### Problem:
Copy the following listing word for word.

### Supplied material:
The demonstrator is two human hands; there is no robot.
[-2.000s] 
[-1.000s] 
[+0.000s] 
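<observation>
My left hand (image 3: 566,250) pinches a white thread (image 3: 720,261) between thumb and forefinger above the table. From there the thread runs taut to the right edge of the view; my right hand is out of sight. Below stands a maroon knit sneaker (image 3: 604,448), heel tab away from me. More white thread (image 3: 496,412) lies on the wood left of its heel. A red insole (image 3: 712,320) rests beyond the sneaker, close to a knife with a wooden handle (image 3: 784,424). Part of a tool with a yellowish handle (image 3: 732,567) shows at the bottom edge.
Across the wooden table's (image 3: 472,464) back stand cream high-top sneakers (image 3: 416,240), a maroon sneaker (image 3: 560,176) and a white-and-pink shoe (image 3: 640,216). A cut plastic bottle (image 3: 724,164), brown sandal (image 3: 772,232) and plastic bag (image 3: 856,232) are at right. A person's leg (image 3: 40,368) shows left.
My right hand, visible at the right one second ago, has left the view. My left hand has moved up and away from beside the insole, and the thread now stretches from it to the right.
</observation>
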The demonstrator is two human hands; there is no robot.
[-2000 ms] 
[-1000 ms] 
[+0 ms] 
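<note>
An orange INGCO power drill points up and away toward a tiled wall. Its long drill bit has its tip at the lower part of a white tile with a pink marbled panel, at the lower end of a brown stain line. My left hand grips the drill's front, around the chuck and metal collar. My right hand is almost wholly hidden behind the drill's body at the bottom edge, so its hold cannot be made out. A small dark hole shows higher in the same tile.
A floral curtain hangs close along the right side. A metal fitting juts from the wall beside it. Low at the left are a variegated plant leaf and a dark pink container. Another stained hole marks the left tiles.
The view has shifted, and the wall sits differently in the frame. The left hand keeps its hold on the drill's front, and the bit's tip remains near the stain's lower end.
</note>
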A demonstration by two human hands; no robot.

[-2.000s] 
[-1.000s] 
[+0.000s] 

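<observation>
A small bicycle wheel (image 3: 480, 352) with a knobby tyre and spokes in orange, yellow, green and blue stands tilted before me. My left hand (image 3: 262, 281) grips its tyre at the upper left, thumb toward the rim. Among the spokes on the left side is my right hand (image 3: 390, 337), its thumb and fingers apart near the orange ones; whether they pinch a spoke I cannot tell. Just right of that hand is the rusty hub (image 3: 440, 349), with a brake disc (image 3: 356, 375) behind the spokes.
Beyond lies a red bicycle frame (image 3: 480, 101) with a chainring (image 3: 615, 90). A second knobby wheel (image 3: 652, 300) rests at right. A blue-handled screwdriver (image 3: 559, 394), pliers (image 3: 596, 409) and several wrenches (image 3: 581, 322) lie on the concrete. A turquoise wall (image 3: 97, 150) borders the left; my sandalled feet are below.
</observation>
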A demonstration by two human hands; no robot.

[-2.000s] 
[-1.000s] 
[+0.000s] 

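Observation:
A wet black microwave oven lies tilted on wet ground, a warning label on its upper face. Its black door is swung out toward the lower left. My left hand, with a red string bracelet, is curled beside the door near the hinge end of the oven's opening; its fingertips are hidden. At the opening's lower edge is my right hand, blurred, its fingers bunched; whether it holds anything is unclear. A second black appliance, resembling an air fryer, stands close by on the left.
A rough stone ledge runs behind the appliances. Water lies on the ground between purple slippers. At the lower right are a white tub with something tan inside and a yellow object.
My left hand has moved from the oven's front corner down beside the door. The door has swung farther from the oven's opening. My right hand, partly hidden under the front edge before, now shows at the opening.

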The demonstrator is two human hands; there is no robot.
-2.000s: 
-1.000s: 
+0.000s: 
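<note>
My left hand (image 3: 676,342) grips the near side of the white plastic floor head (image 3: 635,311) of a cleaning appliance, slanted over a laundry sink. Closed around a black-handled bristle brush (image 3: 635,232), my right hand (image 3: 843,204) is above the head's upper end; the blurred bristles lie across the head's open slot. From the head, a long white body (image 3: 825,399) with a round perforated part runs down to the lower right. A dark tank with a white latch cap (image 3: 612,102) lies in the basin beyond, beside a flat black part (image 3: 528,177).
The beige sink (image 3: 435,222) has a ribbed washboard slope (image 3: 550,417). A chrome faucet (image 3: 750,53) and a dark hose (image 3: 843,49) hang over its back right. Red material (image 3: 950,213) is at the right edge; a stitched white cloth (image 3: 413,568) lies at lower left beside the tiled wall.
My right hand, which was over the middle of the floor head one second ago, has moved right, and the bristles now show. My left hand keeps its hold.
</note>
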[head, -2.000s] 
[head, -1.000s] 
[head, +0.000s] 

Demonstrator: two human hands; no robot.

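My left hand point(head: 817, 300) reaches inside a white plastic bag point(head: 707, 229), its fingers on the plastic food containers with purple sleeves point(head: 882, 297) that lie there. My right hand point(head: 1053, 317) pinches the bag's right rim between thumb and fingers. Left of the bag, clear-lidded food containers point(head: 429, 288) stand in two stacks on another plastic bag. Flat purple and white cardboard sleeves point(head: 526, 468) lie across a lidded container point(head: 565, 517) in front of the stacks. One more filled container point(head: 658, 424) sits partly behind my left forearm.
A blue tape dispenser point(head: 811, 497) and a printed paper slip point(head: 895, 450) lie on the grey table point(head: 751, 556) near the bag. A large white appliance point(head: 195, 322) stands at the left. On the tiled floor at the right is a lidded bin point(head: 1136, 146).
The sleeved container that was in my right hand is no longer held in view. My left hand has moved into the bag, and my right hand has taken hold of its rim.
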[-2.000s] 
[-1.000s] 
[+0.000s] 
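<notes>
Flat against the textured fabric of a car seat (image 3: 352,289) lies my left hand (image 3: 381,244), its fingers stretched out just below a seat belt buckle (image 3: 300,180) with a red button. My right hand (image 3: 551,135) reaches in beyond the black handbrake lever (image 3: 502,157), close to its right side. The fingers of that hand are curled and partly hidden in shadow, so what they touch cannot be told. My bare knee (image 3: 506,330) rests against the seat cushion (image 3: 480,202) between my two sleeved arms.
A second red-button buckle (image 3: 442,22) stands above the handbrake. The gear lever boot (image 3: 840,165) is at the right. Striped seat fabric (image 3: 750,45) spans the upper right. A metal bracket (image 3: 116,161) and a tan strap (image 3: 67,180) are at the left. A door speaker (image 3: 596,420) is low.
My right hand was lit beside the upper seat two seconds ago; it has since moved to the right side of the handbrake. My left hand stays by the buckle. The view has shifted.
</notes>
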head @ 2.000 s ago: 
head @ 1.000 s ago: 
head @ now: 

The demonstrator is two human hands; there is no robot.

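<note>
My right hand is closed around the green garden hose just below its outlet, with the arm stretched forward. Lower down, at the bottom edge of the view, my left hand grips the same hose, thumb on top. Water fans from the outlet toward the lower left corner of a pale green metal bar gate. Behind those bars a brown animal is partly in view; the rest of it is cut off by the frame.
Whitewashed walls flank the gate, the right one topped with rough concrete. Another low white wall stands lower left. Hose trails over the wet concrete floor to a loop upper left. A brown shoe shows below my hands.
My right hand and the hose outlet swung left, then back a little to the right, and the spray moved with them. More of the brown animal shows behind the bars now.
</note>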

### Output below:
The demonstrator is two human hands; there is no robot.
[-2.000s] 
[-1.000s] 
[+0.000s] 
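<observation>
My left hand (image 3: 566,250) pinches a white thread (image 3: 720,261) between thumb and forefinger above the table. From there the thread runs taut to the right edge of the view; my right hand is out of sight. Below stands a maroon knit sneaker (image 3: 604,448), heel tab away from me. More white thread (image 3: 496,412) lies on the wood left of its heel. A red insole (image 3: 712,320) rests beyond the sneaker, close to a knife with a wooden handle (image 3: 784,424). Part of a tool with a yellowish handle (image 3: 732,567) shows at the bottom edge.
Across the wooden table's (image 3: 472,464) back stand cream high-top sneakers (image 3: 416,240), a maroon sneaker (image 3: 560,176) and a white-and-pink shoe (image 3: 640,216). A cut plastic bottle (image 3: 724,164), brown sandal (image 3: 772,232) and plastic bag (image 3: 856,232) are at right. A person's leg (image 3: 40,368) shows left.
My right hand, visible at the right one second ago, has left the view. My left hand has moved up and away from beside the insole, and the thread now stretches from it to the right.
</observation>
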The demonstrator is two human hands; there is no robot.
[-2000 ms] 
[-1000 ms] 
[+0 ms] 
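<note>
An orange INGCO power drill points up and away toward a tiled wall. Its long drill bit has its tip at the lower part of a white tile with a pink marbled panel, at the lower end of a brown stain line. My left hand grips the drill's front, around the chuck and metal collar. My right hand is almost wholly hidden behind the drill's body at the bottom edge, so its hold cannot be made out. A small dark hole shows higher in the same tile.
A floral curtain hangs close along the right side. A metal fitting juts from the wall beside it. Low at the left are a variegated plant leaf and a dark pink container. Another stained hole marks the left tiles.
The view has shifted, and the wall sits differently in the frame. The left hand keeps its hold on the drill's front, and the bit's tip remains near the stain's lower end.
</note>
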A demonstration by two human hands; no robot.

[-2.000s] 
[-1.000s] 
[+0.000s] 

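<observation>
A small bicycle wheel (image 3: 480, 352) with a knobby tyre and spokes in orange, yellow, green and blue stands tilted before me. My left hand (image 3: 262, 281) grips its tyre at the upper left, thumb toward the rim. Among the spokes on the left side is my right hand (image 3: 390, 337), its thumb and fingers apart near the orange ones; whether they pinch a spoke I cannot tell. Just right of that hand is the rusty hub (image 3: 440, 349), with a brake disc (image 3: 356, 375) behind the spokes.
Beyond lies a red bicycle frame (image 3: 480, 101) with a chainring (image 3: 615, 90). A second knobby wheel (image 3: 652, 300) rests at right. A blue-handled screwdriver (image 3: 559, 394), pliers (image 3: 596, 409) and several wrenches (image 3: 581, 322) lie on the concrete. A turquoise wall (image 3: 97, 150) borders the left; my sandalled feet are below.
</observation>
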A demonstration by two human hands; no robot.

[-2.000s] 
[-1.000s] 
[+0.000s] 

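Observation:
A wet black microwave oven lies tilted on wet ground, a warning label on its upper face. Its black door is swung out toward the lower left. My left hand, with a red string bracelet, is curled beside the door near the hinge end of the oven's opening; its fingertips are hidden. At the opening's lower edge is my right hand, blurred, its fingers bunched; whether it holds anything is unclear. A second black appliance, resembling an air fryer, stands close by on the left.
A rough stone ledge runs behind the appliances. Water lies on the ground between purple slippers. At the lower right are a white tub with something tan inside and a yellow object.
My left hand has moved from the oven's front corner down beside the door. The door has swung farther from the oven's opening. My right hand, partly hidden under the front edge before, now shows at the opening.
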
The demonstrator is two human hands; there is no robot.
-2.000s: 
-1.000s: 
+0.000s: 
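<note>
My left hand (image 3: 676,342) grips the near side of the white plastic floor head (image 3: 635,311) of a cleaning appliance, slanted over a laundry sink. Closed around a black-handled bristle brush (image 3: 635,232), my right hand (image 3: 843,204) is above the head's upper end; the blurred bristles lie across the head's open slot. From the head, a long white body (image 3: 825,399) with a round perforated part runs down to the lower right. A dark tank with a white latch cap (image 3: 612,102) lies in the basin beyond, beside a flat black part (image 3: 528,177).
The beige sink (image 3: 435,222) has a ribbed washboard slope (image 3: 550,417). A chrome faucet (image 3: 750,53) and a dark hose (image 3: 843,49) hang over its back right. Red material (image 3: 950,213) is at the right edge; a stitched white cloth (image 3: 413,568) lies at lower left beside the tiled wall.
My right hand, which was over the middle of the floor head one second ago, has moved right, and the bristles now show. My left hand keeps its hold.
</note>
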[head, -2.000s] 
[head, -1.000s] 
[head, +0.000s] 

Demonstrator: two human hands; no robot.

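My left hand point(head: 817, 300) reaches inside a white plastic bag point(head: 707, 229), its fingers on the plastic food containers with purple sleeves point(head: 882, 297) that lie there. My right hand point(head: 1053, 317) pinches the bag's right rim between thumb and fingers. Left of the bag, clear-lidded food containers point(head: 429, 288) stand in two stacks on another plastic bag. Flat purple and white cardboard sleeves point(head: 526, 468) lie across a lidded container point(head: 565, 517) in front of the stacks. One more filled container point(head: 658, 424) sits partly behind my left forearm.
A blue tape dispenser point(head: 811, 497) and a printed paper slip point(head: 895, 450) lie on the grey table point(head: 751, 556) near the bag. A large white appliance point(head: 195, 322) stands at the left. On the tiled floor at the right is a lidded bin point(head: 1136, 146).
The sleeved container that was in my right hand is no longer held in view. My left hand has moved into the bag, and my right hand has taken hold of its rim.
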[-2.000s] 
[-1.000s] 
[+0.000s] 
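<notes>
Flat against the textured fabric of a car seat (image 3: 352,289) lies my left hand (image 3: 381,244), its fingers stretched out just below a seat belt buckle (image 3: 300,180) with a red button. My right hand (image 3: 551,135) reaches in beyond the black handbrake lever (image 3: 502,157), close to its right side. The fingers of that hand are curled and partly hidden in shadow, so what they touch cannot be told. My bare knee (image 3: 506,330) rests against the seat cushion (image 3: 480,202) between my two sleeved arms.
A second red-button buckle (image 3: 442,22) stands above the handbrake. The gear lever boot (image 3: 840,165) is at the right. Striped seat fabric (image 3: 750,45) spans the upper right. A metal bracket (image 3: 116,161) and a tan strap (image 3: 67,180) are at the left. A door speaker (image 3: 596,420) is low.
My right hand was lit beside the upper seat two seconds ago; it has since moved to the right side of the handbrake. My left hand stays by the buckle. The view has shifted.
</notes>
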head @ 2.000 s ago: 
head @ 1.000 s ago: 
head @ now: 

The demonstrator is two human hands; there is no robot.

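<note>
My right hand is closed around the green garden hose just below its outlet, with the arm stretched forward. Lower down, at the bottom edge of the view, my left hand grips the same hose, thumb on top. Water fans from the outlet toward the lower left corner of a pale green metal bar gate. Behind those bars a brown animal is partly in view; the rest of it is cut off by the frame.
Whitewashed walls flank the gate, the right one topped with rough concrete. Another low white wall stands lower left. Hose trails over the wet concrete floor to a loop upper left. A brown shoe shows below my hands.
My right hand and the hose outlet swung left, then back a little to the right, and the spray moved with them. More of the brown animal shows behind the bars now.
</note>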

The output given here is complete.